◆ TASK ITEM ◆
Search through the entries for the word "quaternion" and copy every line that has it.

******

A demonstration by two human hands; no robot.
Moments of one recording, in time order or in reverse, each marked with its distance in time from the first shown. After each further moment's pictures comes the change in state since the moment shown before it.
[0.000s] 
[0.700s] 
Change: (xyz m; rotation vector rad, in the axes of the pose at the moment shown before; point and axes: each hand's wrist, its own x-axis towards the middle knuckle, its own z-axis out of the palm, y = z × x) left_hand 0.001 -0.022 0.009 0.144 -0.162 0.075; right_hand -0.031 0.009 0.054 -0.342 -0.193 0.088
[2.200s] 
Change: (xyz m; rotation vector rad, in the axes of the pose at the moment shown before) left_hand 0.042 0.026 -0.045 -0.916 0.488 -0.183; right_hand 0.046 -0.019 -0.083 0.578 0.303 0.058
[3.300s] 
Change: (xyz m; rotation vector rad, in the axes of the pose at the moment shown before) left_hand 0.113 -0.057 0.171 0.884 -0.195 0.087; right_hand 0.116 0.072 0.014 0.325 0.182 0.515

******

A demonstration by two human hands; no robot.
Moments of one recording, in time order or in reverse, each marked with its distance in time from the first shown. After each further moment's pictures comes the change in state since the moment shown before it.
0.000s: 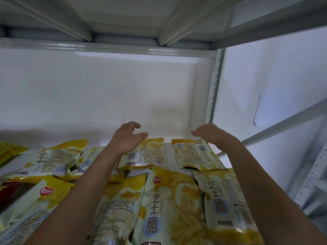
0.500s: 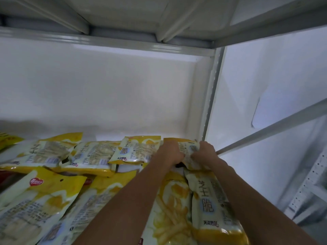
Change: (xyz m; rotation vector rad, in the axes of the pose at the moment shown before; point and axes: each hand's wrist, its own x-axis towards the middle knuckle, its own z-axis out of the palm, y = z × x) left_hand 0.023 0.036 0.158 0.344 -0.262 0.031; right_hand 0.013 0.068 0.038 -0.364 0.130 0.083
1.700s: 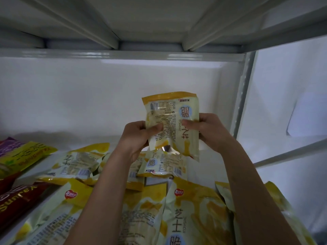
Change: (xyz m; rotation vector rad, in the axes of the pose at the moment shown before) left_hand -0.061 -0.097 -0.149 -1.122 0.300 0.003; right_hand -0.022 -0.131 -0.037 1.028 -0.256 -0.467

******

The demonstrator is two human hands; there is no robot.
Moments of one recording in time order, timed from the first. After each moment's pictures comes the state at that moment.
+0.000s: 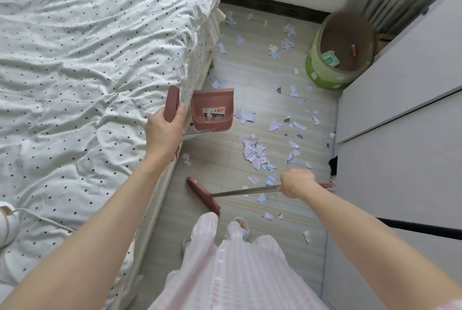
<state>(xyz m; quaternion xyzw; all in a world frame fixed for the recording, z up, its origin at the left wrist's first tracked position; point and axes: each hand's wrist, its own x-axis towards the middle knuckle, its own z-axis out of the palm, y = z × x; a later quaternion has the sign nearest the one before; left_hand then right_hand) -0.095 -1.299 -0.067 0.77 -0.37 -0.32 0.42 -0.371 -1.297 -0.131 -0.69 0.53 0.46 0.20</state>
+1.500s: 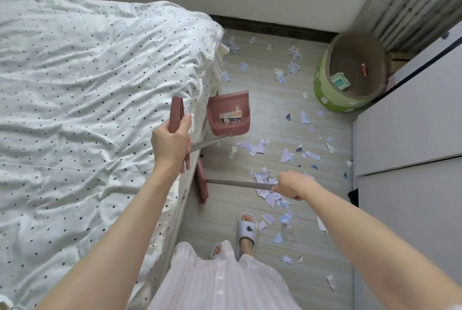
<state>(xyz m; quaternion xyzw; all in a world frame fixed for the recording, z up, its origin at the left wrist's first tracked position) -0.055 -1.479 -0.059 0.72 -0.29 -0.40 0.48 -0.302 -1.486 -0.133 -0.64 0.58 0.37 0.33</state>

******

◆ PROBLEM SOLUTION ◆
<state>(xyz m; quaternion xyzw; all in a world frame fixed for the recording, z up, its origin at the left wrist's first tracked position; point and axes: each hand's wrist, its own x-axis towards the middle knuckle, its own z-axis out of the palm, y = z × x; a later quaternion has the sign nearest the one before; left_hand then right_hand) -0.095 -1.299 -0.067 0.77 -0.37 -0.32 0.42 -0.371 -1.297 -0.131 -0.69 0.53 0.46 0.20</state>
<state>(xyz m; quaternion xyzw; all in a world frame fixed for the recording, z up, its origin at the left wrist's first tracked position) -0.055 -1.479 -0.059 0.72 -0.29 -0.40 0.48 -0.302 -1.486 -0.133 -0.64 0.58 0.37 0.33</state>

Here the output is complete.